> [DATASET EXTRACT]:
BEGIN

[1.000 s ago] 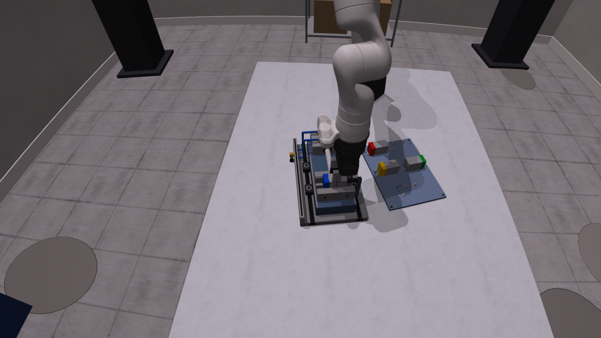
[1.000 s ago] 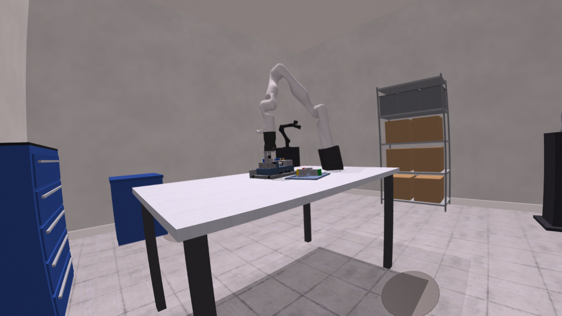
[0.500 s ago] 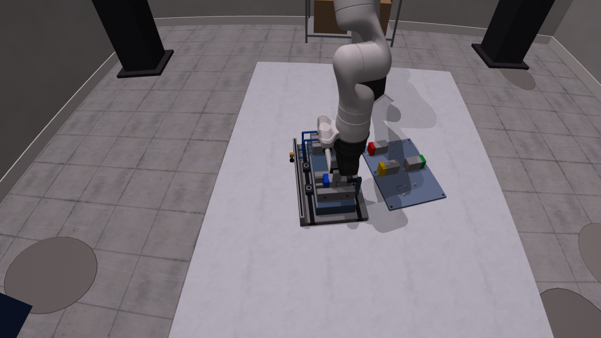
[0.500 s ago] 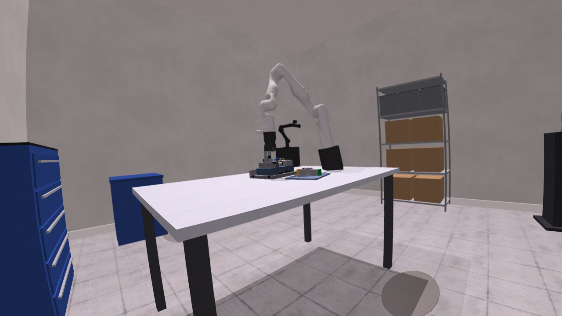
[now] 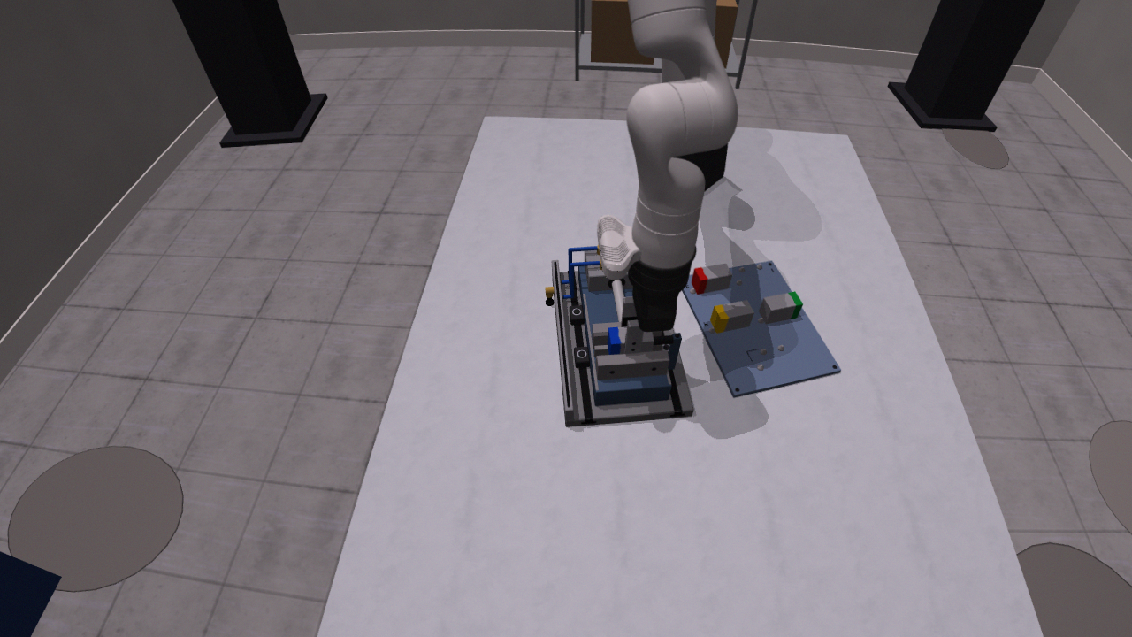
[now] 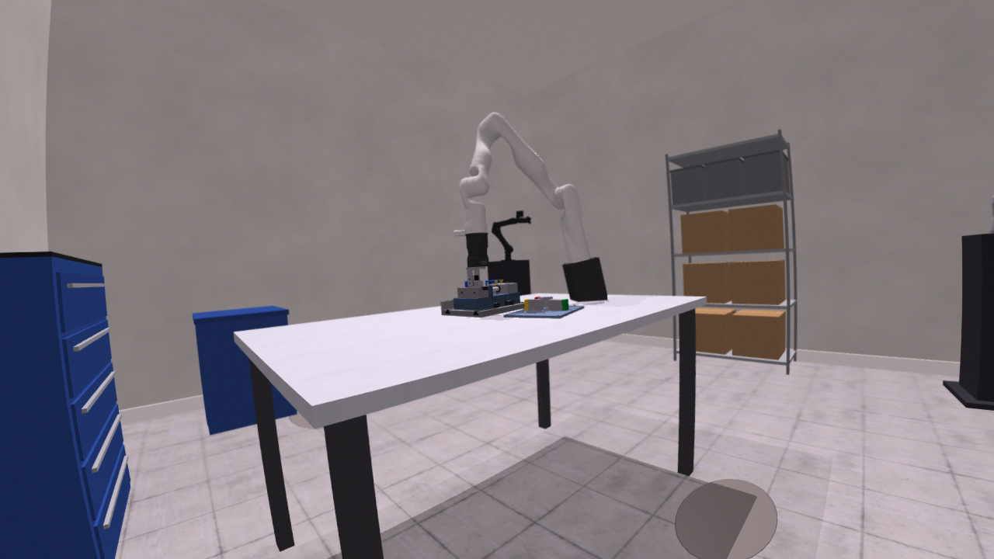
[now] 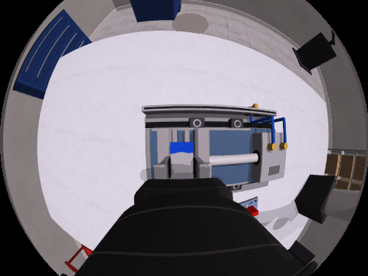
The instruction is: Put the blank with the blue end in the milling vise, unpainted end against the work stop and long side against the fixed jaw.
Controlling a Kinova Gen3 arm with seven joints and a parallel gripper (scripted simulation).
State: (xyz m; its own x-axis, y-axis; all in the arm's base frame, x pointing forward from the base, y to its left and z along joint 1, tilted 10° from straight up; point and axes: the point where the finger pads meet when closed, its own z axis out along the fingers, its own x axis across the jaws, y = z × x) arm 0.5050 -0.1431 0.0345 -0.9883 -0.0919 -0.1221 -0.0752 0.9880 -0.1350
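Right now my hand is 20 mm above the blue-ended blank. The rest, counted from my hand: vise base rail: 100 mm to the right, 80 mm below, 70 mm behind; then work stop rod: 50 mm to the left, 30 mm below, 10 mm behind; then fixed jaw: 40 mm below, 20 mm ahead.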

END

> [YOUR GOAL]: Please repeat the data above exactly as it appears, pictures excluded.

> [ANSWER AREA]:
[1.000 s ago] 
[1.000 s ago] 
[0.500 s ago] 
[0.500 s ago] 
[now] 
[now] 
[now] 
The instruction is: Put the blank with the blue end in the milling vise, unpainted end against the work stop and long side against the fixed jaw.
Controlling a Kinova Gen3 arm with seven joints and a parallel gripper (scripted simulation).
State: (xyz m; its own x-axis, y-axis; all in the arm's base frame, x pointing forward from the base, y to its left and z along joint 1, tilted 10° from straight up; point and axes: the point where the finger pads meet when closed, its own z axis out along the fingers, its own x axis across the jaws, y = z × x) arm 0.5050 -0.1431 0.0345 -0.9883 -0.0919 -0.1221 -0.0752 0.9880 -0.1350
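Right now my hand is 20 mm above the blue-ended blank. The rest, counted from my hand: vise base rail: 100 mm to the right, 80 mm below, 70 mm behind; then work stop rod: 50 mm to the left, 30 mm below, 10 mm behind; then fixed jaw: 40 mm below, 20 mm ahead.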

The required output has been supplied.